Robinson Correctional Institution
- Interactive map of Robinson Correctional Institution
- Location: 285 Shaker Road Enfield, Connecticut;
- Status: open
- Security class: medium
- Capacity: 1473
- Opened: 1985
- Managed by: Connecticut Department of Correction
- Director: Warden Zelynette Caron

= Robinson Correctional Institution =

Prison in Connecticut, United States

The Carl Robinson Correctional Institution is a Connecticut Department of Correction state prison for men located in Enfield, Connecticut. The facility was opened in 1985 for medium-security inmates with a capacity of 880.

Robinson is one of a cluster of five state prisons in the immediate area, northeast of Enfield and under a mile from the Massachusetts state line. The others are Enfield Correctional Institution (inmate population 717), Willard-Cybulski Correctional Institution, Northern Correctional Institution, and Osborn Correctional Institution. It was announced in 2017 that the Enfield Correctional Institute would close in early 2018 due to reduced inmate population statewide; most staff members in the staff of 190 were reassigned.
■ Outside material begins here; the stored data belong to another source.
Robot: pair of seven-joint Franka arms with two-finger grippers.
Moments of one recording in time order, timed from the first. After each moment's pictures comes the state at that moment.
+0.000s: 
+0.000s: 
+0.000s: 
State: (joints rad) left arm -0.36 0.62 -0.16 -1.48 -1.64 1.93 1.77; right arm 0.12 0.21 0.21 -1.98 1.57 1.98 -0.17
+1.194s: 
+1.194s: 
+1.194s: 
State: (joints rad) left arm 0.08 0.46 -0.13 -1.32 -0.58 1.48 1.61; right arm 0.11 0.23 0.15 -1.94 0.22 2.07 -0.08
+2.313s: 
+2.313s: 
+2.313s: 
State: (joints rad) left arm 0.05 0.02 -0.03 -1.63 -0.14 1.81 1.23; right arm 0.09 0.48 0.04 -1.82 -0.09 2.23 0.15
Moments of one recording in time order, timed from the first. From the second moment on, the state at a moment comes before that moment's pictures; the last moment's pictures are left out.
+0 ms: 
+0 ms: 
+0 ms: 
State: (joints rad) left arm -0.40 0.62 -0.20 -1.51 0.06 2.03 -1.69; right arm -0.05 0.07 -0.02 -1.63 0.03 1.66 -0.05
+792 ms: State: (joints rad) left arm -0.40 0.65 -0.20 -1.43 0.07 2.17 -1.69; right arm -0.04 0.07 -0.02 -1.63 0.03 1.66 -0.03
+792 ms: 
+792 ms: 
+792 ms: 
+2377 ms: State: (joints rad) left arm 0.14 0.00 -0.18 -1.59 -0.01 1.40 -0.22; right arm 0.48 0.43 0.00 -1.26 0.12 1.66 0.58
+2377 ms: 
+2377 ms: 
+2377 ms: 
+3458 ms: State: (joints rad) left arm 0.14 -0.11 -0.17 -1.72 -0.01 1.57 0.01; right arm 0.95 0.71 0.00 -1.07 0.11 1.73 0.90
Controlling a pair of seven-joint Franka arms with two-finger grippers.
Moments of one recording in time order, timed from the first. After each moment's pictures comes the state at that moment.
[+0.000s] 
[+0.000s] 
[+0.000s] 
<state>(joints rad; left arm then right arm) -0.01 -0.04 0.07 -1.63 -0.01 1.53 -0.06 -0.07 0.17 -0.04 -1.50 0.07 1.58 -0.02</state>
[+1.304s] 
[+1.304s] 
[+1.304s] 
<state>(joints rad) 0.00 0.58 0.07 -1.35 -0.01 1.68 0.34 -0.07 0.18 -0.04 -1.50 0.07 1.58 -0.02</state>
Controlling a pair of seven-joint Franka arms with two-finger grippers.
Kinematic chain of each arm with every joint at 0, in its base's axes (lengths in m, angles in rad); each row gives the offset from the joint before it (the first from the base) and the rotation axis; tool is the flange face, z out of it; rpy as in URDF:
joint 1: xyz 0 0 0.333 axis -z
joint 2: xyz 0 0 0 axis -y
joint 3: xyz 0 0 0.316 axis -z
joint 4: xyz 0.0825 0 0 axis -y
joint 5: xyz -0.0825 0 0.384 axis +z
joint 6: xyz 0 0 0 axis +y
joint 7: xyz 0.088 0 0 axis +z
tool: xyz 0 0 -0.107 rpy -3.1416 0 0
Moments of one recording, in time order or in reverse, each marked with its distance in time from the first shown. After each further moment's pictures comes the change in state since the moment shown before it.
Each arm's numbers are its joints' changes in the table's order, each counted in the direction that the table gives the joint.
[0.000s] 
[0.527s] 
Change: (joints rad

Robinson was the scene of two escapes in 1990, an extensive prison riot in June 1990, when 300 to 400 inmates set fire to the mess hall and gymnasium, and a worse riot on July 12, 1994. Members of the "20 Love" gangs from Hartford and New Haven clashed with Bridgeport gangs over the use of washing machines. The fight escalated and resulted in two inmate deaths, 35 detainees injured, two correctional officers injured, and all six of Robinson's dorm buildings under control of inmates for at least an hour. Overcrowding 1075 prisoners into a facility built for 880 was identified as a contributing factor.